Вокруг Света 2006 № 10 (2793) (Журнал «Вокруг Света») - страница 93

Поль Сезанн. Он продолжает пребывать на вершине художественного Олимпа. В рейтинге самых «ценных мастеров» художник занимает четвертое место после Пикассо, Клода Моне и Ван Гога. А в «Руководстве по инвестированию на рынке предметов искусства» компании Kunst Asset Management GmbH натюрморт Поля Сезанна «Занавес, кувшин и блюдо с фруктами» (1893—1894 годы) стоит на шестом месте в списке 500 самых дорогих произведений искусства, проданных за последние 20 лет. Стоимость этой картины в момент последней продажи в 1999 году составила 60,5 миллиона долларов США! Знал бы Сезанн, каким баснословным эквивалентом оценивают потомки его талант. Ведь немногим более ста лет назад сам мастер считал большой удачей, если продавал свои холсты по 40 франков (для сравнения: 20 франков в месяц тогда, в конце XIX века, стоила комната в Париже, а за 10 франков в месяц художник мог обеспечить себя красками и холстами). Но довольно цифр, хоть и убедительных, ведь речь идет об искусстве.

Своя Мекка

«Отшельником из Экса» Сезанна прозвали его современники. Почему из Экса — понятно. Он здесь родился, вырос, учился, работал, умер и был здесь же похоронен. Из 67 лет жизни Сезанн, можно сказать без преувеличения, 80 процентов времени провел в этих местах. Его жизнь в Париже, если даже он оставался там на несколько месяцев, а порой и лет, была лишь паузами между постоянным пребыванием в Эксе. Там он завоевывал художественную сцену, а жил и творил на родине, в Эксе. Его краткие поездки к друзьям-художникам: в Овернь к Писсарро, в Ла-Рош-Гюйон к Ренуару — все это лишь дополнительные штрихи к Эксу. За границу он вообще выезжал только один раз, и то не в Италию — Мекку всех художников, а в Швейцарию.

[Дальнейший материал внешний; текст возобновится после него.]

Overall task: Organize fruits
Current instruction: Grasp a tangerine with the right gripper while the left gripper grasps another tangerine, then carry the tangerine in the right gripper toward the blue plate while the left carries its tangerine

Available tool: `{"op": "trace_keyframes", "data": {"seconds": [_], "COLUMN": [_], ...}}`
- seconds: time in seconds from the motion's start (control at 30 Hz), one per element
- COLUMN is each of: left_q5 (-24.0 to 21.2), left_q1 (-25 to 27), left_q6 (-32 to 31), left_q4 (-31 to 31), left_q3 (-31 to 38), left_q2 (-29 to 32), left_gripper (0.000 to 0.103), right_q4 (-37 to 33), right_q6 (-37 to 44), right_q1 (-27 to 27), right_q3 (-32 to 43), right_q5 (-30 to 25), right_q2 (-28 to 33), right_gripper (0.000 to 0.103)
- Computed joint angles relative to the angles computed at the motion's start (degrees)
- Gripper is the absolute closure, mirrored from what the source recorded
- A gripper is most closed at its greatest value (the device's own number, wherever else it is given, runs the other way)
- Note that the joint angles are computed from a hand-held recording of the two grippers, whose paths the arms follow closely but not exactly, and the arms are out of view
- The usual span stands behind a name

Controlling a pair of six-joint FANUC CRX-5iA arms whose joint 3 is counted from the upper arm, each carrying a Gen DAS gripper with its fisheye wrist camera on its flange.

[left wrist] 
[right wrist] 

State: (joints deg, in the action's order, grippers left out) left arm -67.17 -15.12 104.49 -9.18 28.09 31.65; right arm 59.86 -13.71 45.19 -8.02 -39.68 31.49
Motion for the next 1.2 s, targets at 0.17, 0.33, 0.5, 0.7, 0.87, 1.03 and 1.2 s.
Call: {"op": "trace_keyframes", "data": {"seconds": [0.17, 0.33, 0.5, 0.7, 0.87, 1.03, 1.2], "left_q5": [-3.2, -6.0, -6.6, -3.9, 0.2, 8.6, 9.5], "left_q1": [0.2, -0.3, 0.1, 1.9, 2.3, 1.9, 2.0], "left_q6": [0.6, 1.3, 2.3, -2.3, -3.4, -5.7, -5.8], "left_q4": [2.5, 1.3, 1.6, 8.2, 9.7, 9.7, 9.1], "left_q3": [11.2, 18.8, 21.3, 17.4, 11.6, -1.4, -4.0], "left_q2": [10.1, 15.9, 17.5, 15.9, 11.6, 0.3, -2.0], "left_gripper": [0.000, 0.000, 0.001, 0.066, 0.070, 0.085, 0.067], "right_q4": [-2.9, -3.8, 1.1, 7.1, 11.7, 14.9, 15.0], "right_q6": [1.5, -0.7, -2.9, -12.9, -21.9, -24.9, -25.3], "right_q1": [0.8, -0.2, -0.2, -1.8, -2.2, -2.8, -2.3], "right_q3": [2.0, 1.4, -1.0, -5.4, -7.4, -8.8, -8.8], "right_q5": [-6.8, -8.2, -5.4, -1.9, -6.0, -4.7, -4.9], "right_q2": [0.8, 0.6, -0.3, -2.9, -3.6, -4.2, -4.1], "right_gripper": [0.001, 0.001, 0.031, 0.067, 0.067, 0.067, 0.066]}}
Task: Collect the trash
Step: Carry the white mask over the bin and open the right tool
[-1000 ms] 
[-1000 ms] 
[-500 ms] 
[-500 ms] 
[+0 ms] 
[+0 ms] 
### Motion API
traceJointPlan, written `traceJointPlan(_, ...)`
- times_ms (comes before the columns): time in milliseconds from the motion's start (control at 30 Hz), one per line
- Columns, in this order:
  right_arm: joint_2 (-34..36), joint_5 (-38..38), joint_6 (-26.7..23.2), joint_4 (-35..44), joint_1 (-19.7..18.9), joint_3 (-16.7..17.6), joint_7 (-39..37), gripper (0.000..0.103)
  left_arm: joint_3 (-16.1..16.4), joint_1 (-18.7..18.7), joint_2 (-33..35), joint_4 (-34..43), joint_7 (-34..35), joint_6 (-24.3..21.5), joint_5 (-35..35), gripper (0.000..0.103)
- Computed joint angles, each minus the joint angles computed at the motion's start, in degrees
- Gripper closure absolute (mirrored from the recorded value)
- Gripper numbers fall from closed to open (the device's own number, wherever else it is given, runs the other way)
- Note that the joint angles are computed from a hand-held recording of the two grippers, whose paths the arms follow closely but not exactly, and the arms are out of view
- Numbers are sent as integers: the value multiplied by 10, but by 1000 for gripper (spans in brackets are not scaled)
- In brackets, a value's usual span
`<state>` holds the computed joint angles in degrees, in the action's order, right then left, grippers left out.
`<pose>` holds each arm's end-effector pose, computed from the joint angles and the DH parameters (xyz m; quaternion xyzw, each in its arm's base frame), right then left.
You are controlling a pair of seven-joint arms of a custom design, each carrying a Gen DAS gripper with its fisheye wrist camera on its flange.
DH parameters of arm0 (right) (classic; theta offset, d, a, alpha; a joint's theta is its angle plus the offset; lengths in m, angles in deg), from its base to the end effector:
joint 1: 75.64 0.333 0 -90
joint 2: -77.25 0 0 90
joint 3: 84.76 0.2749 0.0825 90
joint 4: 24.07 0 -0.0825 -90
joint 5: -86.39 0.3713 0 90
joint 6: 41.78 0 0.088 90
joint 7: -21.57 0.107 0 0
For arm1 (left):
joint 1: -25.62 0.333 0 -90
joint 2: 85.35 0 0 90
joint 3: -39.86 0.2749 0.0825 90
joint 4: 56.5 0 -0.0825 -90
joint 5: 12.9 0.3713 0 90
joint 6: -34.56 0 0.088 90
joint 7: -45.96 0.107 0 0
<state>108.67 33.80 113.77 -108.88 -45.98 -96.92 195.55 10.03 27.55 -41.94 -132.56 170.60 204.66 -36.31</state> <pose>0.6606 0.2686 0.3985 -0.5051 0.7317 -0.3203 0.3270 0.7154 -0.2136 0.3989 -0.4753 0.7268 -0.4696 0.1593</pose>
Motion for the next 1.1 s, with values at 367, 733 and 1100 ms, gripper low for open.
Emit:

Почему отшельник? Так же, как образ Ван Гога неразрывно связан с образом безумца, отрезающего себе ухо, так и образ его современника — Поля Сезанна непременно ассоциируется с человеком угрюмым, нелюдимым, одиноким трудягой, целиком поглощенным своей живописью. Так, в своей мастерской на улице Ботрейи он жил «среди ужасающего беспорядка. Умывальник, диван, старый полуразвалившийся шкаф, стулья с продавленными соломенными сиденьями, печка, а перед ней куча накопившейся за год золы — вот и вся его обстановка». Сезанн запрещает подметать у себя «из боязни, как бы пыль не осела на еще влажные полотна». Всюду валяются кисти, тюбики с красками, грязные тарелки, кастрюли с присохшей к ним вермишелью. «Эскизы сплошным потоком» спускаются с потолка до самого пола, где, скопившись, образуют «оползень брошенных вперемежку полотен»... Бедные натурщицы! Чего только не приходилось им сносить от этого нелюдима, грубияна. Он будто бы и не обращал на них ни малейшего внимания, но у него кружилась голова, когда они раздевались. Порой, не сдержавшись, он швырял их, полуодетых, на приготовленную для них подставку, а потом возвращался к мольберту и, сжигаемый внутренним огнем, «укладывал их на ложе своих картин». Исступленный, галлюцинирующий, озверелый, он либо проклинал живопись — «это собачье ремесло», либо в хмельном порыве безудержной радости заявлял: «Когда я пишу, у меня такое ощущение, точно я сам себя щекочу».